Drop every picture. Return the rest of the entries exactly.

# Records from a data collection
--------------------------------

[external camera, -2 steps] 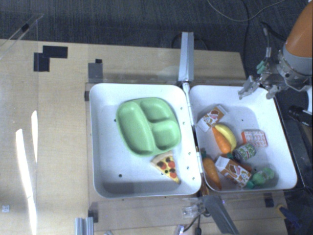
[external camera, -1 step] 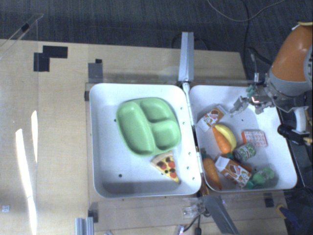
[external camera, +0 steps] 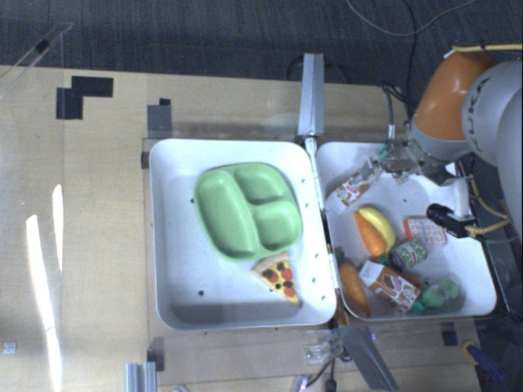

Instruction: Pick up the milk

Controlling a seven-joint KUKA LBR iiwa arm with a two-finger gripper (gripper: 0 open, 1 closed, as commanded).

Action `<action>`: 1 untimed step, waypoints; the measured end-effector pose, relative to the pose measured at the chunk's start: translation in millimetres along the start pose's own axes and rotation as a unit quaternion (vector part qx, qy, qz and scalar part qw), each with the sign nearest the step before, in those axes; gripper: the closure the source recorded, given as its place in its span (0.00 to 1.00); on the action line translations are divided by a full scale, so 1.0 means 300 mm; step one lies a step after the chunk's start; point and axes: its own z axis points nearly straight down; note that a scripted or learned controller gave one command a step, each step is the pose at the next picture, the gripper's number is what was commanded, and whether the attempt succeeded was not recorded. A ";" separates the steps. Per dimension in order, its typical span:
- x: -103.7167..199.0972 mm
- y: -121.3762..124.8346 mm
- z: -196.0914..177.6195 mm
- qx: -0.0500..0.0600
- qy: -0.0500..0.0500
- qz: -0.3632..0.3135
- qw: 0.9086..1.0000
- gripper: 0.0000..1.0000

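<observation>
The milk (external camera: 353, 191), a small white carton with red print, lies tilted in the right bin (external camera: 478, 260) near its upper left corner. My gripper (external camera: 392, 163) hangs over the bin's far edge, just up and to the right of the carton's top end. The grey arm with its orange band (external camera: 445, 96) reaches in from the right above it. Whether the gripper touches the carton cannot be told from this angle.
Also in the right bin are a banana (external camera: 377, 221), a carrot (external camera: 369, 237), a red packet (external camera: 425, 231), a green can (external camera: 409, 254), an orange juice carton (external camera: 392, 287) and a green vegetable (external camera: 441, 294). The left bin (external camera: 176, 243) holds a green divided plate (external camera: 248, 209) and a pizza slice (external camera: 279, 276).
</observation>
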 end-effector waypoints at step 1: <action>0.067 0.072 0.022 -0.001 -0.005 -0.083 0.997 0.00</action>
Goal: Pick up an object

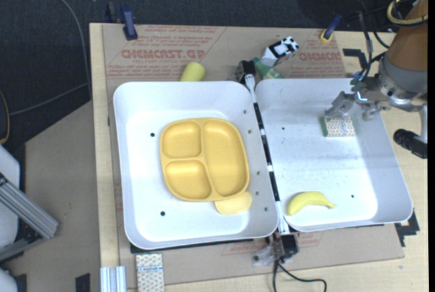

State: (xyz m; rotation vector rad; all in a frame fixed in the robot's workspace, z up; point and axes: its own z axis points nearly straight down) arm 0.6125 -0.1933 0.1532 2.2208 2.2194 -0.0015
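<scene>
1. The arm [408, 60] reaches in from the right, over the far part of the right bin [380, 168].
2. The gripper [350, 104] hangs just above a small patterned sponge [338, 125]; whether its fingers are apart or together, I cannot tell.
3. The sponge lies flat in the right bin's far half.
4. A banana [309, 202] lies near that bin's front edge, well apart from the sponge.
5. The left bin [136, 148] holds a yellow tray [204, 159] with three compartments.
</scene>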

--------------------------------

# SOLVED EXERCISE
[external camera, -2 steps] 
[external camera, -1 step] 
[external camera, +0 steps] 

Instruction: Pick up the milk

Controlling a seven-joint KUKA LBR iiwa arm with a two-finger gripper (gripper: 0 open, 1 closed, as commanded).

Action `<action>`: 1 untimed step, waypoints; the measured end-effector pose, relative to the pose measured at the chunk's start: translation in millimetres along the start pose's own axes and rotation as a unit quaternion (vector part qx, qy, qz and scalar part qw), each with the sign nearest the step before, in those axes; gripper: the closure the source recorded, given as its place in its span (0.00 to 1.00); on the action line translations are divided by a full scale, so 1.0 means 300 mm; step one lies a step after the chunk's start; point and axes: its own z axis points nearly straight down; note that a scripted or learned controller gave one command a step, each step is the pose at the next picture, the gripper's number is what was commanded, and whether the attempt succeeded was not recorded. A ";" separates the steps. Per dimension in order, its typical span:
- x: -103.7167..199.0972 mm
- y: -121.3762..124.8346 mm
- z: -196.0914..177.6195 mm
- qx: -0.0500..0.0600
- qy: -0.0500..0.0500
- qz: -0.3632..0.3135
- qw: 0.9086..1.0000
- gripper: 0.0000..1.0000

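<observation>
The milk (external camera: 353, 191), a small white carton with red print, lies tilted in the right bin (external camera: 478, 260) near its upper left corner. My gripper (external camera: 392, 163) hangs over the bin's far edge, just up and to the right of the carton's top end. The grey arm with its orange band (external camera: 445, 96) reaches in from the right above it. Whether the gripper touches the carton cannot be told from this angle.
Also in the right bin are a banana (external camera: 377, 221), a carrot (external camera: 369, 237), a red packet (external camera: 425, 231), a green can (external camera: 409, 254), an orange juice carton (external camera: 392, 287) and a green vegetable (external camera: 441, 294). The left bin (external camera: 176, 243) holds a green divided plate (external camera: 248, 209) and a pizza slice (external camera: 279, 276).
</observation>
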 end-effector waypoints at step 1: <action>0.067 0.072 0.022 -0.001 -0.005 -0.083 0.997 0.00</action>
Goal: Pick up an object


State: (xyz m; rotation vector rad; all in a frame fixed in the robot's workspace, z up; point and axes: its own z axis points nearly straight down) arm 0.6125 -0.1933 0.1532 2.2208 2.2194 -0.0015
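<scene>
1. The arm [408, 60] reaches in from the right, over the far part of the right bin [380, 168].
2. The gripper [350, 104] hangs just above a small patterned sponge [338, 125]; whether its fingers are apart or together, I cannot tell.
3. The sponge lies flat in the right bin's far half.
4. A banana [309, 202] lies near that bin's front edge, well apart from the sponge.
5. The left bin [136, 148] holds a yellow tray [204, 159] with three compartments.
</scene>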

The answer given is complete.